76. President Obama pledged to push for the treaty to combat small arms trafficking in the Americas.
77. The Obama administration and the U.S. Congress have started work on creating a national climate policy for the United States, including an international effort.
78. In a signal of the Obama administration's commitment to combating climate change, and achieving energy security, President Obama created the position of Energy Czar, appointing Carol Browner to coordinate government action in these areas.
79. The Environmental Protection Agency declared carbon dioxide a threat to human health, the first step towards regulating greenhouse gases under the Clean Air Act.
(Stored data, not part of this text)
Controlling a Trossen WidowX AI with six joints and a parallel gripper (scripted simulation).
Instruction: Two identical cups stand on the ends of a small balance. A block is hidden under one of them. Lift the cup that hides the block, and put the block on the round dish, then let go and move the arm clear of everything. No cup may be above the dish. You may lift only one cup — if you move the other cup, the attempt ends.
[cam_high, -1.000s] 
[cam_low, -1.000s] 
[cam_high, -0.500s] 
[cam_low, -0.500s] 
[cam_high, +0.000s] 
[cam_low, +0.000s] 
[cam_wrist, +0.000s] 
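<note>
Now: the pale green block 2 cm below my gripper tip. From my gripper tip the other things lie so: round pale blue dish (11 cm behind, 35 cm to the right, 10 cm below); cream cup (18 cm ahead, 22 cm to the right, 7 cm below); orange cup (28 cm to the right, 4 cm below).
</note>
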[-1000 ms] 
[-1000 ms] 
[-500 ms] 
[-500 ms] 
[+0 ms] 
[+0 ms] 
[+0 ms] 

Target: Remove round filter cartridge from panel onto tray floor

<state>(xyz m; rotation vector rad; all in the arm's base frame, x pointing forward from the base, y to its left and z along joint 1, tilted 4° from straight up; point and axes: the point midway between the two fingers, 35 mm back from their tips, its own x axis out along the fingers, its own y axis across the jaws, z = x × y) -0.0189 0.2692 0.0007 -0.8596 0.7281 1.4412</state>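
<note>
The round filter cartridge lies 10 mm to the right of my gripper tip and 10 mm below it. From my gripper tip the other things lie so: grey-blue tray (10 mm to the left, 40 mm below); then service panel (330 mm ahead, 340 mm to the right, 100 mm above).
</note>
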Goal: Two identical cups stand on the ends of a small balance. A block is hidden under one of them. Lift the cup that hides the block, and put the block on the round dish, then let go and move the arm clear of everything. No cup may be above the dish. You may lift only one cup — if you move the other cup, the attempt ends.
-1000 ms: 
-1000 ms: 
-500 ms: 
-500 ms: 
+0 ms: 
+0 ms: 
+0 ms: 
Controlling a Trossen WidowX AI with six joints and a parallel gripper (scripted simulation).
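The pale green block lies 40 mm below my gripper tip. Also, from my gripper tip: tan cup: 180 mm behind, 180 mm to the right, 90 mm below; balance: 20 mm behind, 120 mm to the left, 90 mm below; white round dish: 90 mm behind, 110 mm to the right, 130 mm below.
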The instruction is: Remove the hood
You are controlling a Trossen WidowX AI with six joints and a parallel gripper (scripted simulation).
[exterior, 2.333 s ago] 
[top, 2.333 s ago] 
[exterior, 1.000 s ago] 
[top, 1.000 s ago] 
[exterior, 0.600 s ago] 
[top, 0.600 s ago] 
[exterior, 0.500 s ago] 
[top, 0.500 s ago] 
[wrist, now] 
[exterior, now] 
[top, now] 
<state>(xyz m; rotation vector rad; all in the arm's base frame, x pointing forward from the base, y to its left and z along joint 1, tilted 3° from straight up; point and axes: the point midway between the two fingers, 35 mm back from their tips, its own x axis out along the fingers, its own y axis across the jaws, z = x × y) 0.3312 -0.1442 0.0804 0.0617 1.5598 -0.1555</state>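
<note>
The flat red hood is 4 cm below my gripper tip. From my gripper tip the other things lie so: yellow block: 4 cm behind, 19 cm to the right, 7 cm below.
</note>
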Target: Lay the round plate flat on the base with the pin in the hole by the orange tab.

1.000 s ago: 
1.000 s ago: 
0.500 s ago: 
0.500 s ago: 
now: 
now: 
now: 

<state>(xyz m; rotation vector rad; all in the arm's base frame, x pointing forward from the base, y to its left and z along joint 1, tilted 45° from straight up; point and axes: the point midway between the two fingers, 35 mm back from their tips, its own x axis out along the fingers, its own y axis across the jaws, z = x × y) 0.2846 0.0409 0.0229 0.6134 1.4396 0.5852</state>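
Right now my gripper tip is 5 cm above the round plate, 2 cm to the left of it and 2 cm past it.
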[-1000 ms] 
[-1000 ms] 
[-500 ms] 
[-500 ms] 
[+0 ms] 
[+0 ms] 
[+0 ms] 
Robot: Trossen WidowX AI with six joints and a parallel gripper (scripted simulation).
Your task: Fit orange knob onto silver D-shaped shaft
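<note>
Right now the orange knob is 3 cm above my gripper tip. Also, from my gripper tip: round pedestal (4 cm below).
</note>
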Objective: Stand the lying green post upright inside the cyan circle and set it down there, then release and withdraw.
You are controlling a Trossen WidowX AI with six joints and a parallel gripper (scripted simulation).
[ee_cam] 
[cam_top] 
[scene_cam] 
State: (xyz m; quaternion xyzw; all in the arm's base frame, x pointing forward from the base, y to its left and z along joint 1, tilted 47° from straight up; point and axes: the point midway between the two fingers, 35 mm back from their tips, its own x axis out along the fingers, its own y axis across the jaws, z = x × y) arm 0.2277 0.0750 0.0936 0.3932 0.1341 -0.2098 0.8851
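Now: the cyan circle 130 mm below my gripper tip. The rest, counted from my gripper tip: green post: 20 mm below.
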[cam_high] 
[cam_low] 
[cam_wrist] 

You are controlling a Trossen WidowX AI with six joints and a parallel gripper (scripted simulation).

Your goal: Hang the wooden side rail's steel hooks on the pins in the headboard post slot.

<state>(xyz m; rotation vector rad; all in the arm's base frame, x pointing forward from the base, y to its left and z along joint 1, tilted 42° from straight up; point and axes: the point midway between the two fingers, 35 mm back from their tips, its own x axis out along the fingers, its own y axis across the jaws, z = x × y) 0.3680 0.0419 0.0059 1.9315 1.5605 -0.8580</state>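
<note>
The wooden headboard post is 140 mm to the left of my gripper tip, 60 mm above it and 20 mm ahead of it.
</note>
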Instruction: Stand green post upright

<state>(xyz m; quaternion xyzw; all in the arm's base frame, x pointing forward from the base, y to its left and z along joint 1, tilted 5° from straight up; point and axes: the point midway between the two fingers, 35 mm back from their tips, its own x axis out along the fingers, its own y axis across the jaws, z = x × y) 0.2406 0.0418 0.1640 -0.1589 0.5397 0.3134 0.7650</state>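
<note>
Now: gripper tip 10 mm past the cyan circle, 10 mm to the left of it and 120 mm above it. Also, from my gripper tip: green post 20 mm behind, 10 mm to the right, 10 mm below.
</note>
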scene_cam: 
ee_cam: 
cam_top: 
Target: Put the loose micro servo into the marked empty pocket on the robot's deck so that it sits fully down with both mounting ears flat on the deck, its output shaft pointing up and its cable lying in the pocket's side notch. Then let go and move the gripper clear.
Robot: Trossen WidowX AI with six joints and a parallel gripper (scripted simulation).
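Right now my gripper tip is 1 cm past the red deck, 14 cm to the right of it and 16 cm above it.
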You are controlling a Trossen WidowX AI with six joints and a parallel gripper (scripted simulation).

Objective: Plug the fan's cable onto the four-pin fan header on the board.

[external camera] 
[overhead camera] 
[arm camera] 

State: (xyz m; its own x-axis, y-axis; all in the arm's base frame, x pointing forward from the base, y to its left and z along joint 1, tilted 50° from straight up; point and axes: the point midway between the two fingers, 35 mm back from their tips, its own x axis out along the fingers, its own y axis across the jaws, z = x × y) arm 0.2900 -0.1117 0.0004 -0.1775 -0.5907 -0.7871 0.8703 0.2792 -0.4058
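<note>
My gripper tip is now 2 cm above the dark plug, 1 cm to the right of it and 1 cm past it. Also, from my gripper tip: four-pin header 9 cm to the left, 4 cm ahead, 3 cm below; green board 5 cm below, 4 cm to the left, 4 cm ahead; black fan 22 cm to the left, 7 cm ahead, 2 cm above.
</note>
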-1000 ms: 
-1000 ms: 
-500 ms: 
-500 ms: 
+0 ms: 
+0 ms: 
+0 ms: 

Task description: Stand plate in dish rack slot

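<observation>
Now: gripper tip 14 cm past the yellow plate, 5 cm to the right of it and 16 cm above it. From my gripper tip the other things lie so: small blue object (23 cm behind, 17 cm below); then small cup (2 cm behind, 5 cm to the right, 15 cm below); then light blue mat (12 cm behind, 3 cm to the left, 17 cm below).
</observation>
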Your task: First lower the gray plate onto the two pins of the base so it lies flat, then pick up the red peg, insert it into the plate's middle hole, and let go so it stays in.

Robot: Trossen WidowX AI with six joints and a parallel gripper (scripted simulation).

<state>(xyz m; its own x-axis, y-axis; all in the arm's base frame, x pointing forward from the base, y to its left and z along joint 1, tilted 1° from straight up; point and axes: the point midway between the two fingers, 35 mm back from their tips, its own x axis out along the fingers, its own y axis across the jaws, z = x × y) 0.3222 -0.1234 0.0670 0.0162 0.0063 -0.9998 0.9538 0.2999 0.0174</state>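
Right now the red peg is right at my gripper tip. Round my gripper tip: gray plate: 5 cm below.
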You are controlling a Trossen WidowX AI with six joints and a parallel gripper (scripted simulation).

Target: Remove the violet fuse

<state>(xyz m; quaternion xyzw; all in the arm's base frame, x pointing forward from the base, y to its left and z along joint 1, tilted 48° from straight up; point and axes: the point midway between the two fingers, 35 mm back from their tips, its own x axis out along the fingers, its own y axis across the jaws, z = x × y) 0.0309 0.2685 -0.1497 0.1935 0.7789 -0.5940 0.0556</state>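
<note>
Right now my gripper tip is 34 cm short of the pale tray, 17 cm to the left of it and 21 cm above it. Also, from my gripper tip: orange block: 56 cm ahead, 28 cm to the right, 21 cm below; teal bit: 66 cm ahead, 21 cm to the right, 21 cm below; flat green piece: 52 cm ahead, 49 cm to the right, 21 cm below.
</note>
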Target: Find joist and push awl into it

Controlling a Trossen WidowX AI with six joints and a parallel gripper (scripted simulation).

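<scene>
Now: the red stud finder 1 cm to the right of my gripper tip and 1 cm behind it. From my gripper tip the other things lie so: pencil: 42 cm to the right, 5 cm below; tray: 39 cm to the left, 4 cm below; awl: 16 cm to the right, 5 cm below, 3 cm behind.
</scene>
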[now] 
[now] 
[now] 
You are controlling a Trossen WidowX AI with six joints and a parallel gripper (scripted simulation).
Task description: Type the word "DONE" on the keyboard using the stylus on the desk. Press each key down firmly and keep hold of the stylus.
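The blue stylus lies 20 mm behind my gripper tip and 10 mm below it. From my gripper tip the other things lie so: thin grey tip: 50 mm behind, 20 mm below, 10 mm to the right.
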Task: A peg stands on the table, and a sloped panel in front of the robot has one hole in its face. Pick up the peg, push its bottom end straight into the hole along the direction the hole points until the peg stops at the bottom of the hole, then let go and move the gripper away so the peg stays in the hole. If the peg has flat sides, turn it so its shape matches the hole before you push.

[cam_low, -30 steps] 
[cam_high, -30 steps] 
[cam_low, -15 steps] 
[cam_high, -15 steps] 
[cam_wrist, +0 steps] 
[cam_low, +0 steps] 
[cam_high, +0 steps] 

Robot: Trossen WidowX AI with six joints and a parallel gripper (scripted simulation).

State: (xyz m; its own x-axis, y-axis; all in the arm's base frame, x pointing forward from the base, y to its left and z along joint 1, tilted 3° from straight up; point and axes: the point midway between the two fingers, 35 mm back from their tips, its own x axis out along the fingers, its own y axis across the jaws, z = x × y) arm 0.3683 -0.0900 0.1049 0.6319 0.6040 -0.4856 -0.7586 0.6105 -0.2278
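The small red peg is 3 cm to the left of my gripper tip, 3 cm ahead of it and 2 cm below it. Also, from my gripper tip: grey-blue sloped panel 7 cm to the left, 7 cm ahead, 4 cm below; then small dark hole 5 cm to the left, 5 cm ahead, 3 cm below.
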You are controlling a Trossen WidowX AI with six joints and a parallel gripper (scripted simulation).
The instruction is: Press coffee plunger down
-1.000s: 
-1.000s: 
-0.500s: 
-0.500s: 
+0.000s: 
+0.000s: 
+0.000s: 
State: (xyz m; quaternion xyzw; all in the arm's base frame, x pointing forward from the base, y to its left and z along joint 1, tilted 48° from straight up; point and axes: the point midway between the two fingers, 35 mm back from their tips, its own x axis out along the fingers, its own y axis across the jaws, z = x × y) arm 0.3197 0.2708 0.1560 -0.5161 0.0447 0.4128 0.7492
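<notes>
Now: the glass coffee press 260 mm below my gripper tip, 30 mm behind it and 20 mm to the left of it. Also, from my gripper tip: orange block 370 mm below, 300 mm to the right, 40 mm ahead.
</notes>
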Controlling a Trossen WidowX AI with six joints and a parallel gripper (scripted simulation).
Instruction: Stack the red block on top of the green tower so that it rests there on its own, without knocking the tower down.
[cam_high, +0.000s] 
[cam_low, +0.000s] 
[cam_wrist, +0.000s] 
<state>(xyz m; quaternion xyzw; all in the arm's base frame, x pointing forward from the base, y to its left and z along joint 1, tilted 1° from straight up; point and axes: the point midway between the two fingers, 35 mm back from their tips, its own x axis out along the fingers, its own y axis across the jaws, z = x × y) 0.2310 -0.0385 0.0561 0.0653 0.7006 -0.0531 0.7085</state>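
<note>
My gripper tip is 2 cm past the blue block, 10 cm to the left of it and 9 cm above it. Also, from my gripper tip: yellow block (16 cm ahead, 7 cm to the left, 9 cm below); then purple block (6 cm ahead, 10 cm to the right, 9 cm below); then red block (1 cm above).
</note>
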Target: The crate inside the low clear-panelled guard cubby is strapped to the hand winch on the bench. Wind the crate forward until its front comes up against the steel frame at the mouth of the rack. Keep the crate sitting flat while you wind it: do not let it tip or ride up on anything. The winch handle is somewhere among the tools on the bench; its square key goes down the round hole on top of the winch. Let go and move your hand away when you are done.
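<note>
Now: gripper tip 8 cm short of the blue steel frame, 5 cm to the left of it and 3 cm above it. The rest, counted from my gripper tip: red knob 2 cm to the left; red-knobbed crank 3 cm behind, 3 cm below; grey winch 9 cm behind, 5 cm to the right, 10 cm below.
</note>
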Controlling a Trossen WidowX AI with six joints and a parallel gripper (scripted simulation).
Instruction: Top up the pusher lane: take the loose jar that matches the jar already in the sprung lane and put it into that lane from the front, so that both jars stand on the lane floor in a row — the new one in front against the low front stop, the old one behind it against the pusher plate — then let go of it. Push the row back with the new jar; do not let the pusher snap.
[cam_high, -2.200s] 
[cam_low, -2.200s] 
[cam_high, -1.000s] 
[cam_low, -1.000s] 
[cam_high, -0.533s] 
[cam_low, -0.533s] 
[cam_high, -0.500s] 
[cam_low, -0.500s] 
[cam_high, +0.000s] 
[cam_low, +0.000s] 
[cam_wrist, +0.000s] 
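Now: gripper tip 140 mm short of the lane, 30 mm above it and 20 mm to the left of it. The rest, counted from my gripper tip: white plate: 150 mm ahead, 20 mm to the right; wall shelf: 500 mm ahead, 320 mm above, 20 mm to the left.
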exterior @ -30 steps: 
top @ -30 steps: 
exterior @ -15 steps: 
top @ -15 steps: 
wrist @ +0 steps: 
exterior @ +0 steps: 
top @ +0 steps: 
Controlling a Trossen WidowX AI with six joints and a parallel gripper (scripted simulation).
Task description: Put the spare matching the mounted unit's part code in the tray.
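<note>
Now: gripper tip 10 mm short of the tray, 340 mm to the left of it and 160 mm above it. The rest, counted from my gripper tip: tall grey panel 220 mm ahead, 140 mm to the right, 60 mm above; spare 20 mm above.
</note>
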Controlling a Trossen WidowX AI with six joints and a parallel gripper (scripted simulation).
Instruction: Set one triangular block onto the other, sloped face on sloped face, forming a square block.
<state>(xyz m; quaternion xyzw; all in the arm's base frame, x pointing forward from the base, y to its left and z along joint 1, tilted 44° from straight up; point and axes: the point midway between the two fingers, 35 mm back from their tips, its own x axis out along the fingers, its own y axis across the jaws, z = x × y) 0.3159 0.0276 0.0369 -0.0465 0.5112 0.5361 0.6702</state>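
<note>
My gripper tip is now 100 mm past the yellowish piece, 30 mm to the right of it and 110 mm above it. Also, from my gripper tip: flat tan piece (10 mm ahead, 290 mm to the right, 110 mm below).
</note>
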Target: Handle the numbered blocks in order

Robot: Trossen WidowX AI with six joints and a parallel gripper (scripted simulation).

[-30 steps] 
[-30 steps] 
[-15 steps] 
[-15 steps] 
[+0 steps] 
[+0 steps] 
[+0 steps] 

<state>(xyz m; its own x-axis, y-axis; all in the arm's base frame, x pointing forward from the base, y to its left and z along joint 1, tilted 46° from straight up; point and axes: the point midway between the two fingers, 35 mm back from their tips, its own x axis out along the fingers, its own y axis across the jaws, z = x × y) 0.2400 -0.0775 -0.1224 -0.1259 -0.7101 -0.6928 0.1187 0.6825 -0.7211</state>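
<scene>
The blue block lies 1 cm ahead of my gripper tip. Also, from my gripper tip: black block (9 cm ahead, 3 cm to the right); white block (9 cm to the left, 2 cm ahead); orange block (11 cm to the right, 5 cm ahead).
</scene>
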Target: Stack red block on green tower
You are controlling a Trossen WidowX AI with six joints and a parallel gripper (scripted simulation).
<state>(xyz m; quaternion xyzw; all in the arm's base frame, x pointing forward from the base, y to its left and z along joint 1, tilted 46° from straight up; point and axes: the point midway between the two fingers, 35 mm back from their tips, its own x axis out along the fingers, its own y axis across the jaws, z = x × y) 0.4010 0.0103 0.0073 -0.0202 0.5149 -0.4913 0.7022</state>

80. The administration's stimulus bill contains large clean energy investment.
81. The administration re-energized Western Hemisphere cooperation on clean energy and climate change by committing to the Energy and Climate Partnership of the Americas and by asking Secretary of Energy Stephen Chu to attend a meeting of the Americas Energy Symposium this June in Peru.
82. President Obama signed an executive order repealing the "Mexico City policy" or "global gag rule" that withheld U.S. funds from organizations that discuss or provide family planning services abroad.
83. The administration announced that it would resume contributions to the UN population fund for family planning and more than double the previous contribution made in 2001.
84. Obama appointed one of his closest advisors, Maj. Gen. J. Scott Gration, Special Envoy to Sudan.
85. Obama reasserted the U.S. government's willingness to send U.S. troops to UN-commanded peacekeeping operations, deeming contrary legislation unconstitutional.
86. Secretary of State Clinton pledged $50 million in new aid to Haiti, bringing the total US contribution for the year to $300 million. The aid, which includes emergency food aid, aid for infrastructure projects, and funding to train police officers, will help Haiti recover from tropical storms and food riots.
87. The administration announced a Secretary's advisory committee on Haiti and a national diaspora committee to work with the U.S. government on key issues.
88. Following the G20 Summit, President Obama announced his intent to secure "$448 million in immediate assistance to vulnerable populations," and to double support for food safety to $1 billion."
89. In a show of support for the United Nations and the International Criminal Court, Obama urged the Sudanese government to allow aid workers back into Darfur.
90. President Obama's budget dramatically increases funding for the UN peacekeeping force, which has conducted 63 operations around the world since its inception.
91. The Obama administration announced that the U.S. will support a United Nations declaration urging nations to decriminalize homosexuality.
92. President Obama created a new position of Ambassador-at-Large for Global Women's Issues, appointing Melanne Verveer.
93. By executive order, President Obama established a new White House Council on Women and Girls, chaired by senior advisor Valerie Jarrett.
94. The administration demonstrated a new commitment to fighting for change on the UN Human Rights Council by announcing it will run for a seat next year, reversing the Bush administration boycott.
95. In a recognition by the administration of Asia's importance as well as the rise of China, Hilary Clinton visited the region on her first trip as Secretary of State.
96. Obama mediated a spat between Chinese leader Hu Jintao and French President Nicholas Sarkozy over financial shelters.
97. Following North Korea's missile launch, President Obama responded appropriately by showing a steady hand and not overreacting to North Korean provocations, instead seeking and attaining a UN Security Council resolution condemning North Korea.
98. Michelle Obama's activities around the President's Europe trip received an overwhelmingly positive reception and reinforced America's image abroad.
99. In a move reminiscent of Henry Kissinger's successful effort to bring the U.S. the 1994 World Cup, President Obama delivered a message to FIFA imploring soccer's governing body to grant the U.S. the right to host the Cup again in 2018 or 2022.